In other words, the Formula 3 represents a filter in which an N-delay comb filter is added in a preceding stage of the Formula 1. In this case, when an input signal having continuous N or more sampling points is introduced into the Sliding Goertzel filter, an output y[k] at and after the N-th sampling point becomes equal to DFT components at the target frequency fT in a finite-length input signal x[k−(N−1)], . . . , x[k]. As can be understood from the Formula 3, the Sliding Goertzel DFT is an excellent methodology capable of continuously calculating DFT components concerning the target frequency fT, at a calculation cost less than that in case of executing the Goertzel algorithm at each sampling point.
However, the third conventional technique using the Sliding Goertzel DFT still has the following problems.

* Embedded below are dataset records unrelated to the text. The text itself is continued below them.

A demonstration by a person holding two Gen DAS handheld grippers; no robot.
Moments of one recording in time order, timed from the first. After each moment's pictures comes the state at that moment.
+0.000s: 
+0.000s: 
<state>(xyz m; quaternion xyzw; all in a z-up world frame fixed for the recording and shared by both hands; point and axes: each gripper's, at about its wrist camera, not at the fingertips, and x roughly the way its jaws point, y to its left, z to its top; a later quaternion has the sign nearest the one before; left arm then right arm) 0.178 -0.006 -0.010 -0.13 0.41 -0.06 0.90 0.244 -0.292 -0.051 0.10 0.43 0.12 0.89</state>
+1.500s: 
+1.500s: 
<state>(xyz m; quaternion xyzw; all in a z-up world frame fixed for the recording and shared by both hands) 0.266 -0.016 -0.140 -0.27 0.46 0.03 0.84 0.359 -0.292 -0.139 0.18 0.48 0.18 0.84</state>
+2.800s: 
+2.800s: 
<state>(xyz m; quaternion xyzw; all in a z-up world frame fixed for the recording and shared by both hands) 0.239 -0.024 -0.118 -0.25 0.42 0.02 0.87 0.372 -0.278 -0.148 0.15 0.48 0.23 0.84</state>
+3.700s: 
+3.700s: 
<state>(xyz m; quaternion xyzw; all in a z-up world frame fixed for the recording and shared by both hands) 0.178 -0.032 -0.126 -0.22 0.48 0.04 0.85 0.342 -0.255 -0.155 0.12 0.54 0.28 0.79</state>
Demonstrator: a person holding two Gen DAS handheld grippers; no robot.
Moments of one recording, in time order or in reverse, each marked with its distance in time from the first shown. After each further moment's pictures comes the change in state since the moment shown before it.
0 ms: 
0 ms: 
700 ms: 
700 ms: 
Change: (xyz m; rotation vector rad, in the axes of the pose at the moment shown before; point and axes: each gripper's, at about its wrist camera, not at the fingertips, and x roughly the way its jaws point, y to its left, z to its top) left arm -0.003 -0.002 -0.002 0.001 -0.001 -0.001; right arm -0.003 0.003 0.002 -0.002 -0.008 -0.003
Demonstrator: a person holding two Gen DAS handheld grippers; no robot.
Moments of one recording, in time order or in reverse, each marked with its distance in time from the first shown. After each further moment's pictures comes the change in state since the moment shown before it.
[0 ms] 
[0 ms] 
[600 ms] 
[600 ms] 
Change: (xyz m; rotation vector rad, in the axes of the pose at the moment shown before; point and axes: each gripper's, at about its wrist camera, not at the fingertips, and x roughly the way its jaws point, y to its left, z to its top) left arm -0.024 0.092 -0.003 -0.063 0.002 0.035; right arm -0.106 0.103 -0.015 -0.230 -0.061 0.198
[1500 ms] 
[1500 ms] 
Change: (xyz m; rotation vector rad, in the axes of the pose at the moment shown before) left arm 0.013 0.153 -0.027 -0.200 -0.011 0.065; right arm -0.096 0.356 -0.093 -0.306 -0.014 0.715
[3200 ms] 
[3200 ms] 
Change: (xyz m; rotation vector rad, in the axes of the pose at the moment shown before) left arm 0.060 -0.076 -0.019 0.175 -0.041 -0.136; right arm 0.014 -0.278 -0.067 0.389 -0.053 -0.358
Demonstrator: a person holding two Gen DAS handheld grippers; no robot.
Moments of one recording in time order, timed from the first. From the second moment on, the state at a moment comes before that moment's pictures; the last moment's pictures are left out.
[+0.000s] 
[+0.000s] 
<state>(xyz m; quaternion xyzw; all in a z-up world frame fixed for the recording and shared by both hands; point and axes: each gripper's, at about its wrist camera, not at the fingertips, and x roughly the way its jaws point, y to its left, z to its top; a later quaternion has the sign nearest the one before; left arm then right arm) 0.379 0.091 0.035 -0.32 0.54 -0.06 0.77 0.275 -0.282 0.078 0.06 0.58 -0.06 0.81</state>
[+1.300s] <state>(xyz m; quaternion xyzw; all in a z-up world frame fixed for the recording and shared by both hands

As is clear from the Formula 3, a frequency characteristic of the Sliding Goertzel filter is represented by a sin c function defined such that the target frequency fT is set as a center frequency, as with the conventional DFT. This means that, if fT/fS, i.e., a ratio of the target frequency fT to the sampling frequency fS, is not sufficiently small, a Q value of the filter will be deteriorated. Thus, a first problem is that, in cases where the Sliding Goertzel DFT is applied to the tone squelch which requires performing the tone detection with high frequency resolution (e.g., 2 Hz, as mentioned above), by low power consumption, i.e., at low sampling frequencies, it becomes difficult to meet requirements for noise immunity and frequency resolution. In contrast, the Goertzel filter as the second conventional technique has a feature that a Q value thereof is significantly high, as mentioned above. A second problem is as follows. Differently from the Goertzel filter, it is necessary to perform calculation of the numerator in the Formula 3 at each sampling point, so that the computational load becomes heavier than the Goertzel filter, although there is an advantage of being able to continuously obtain an output.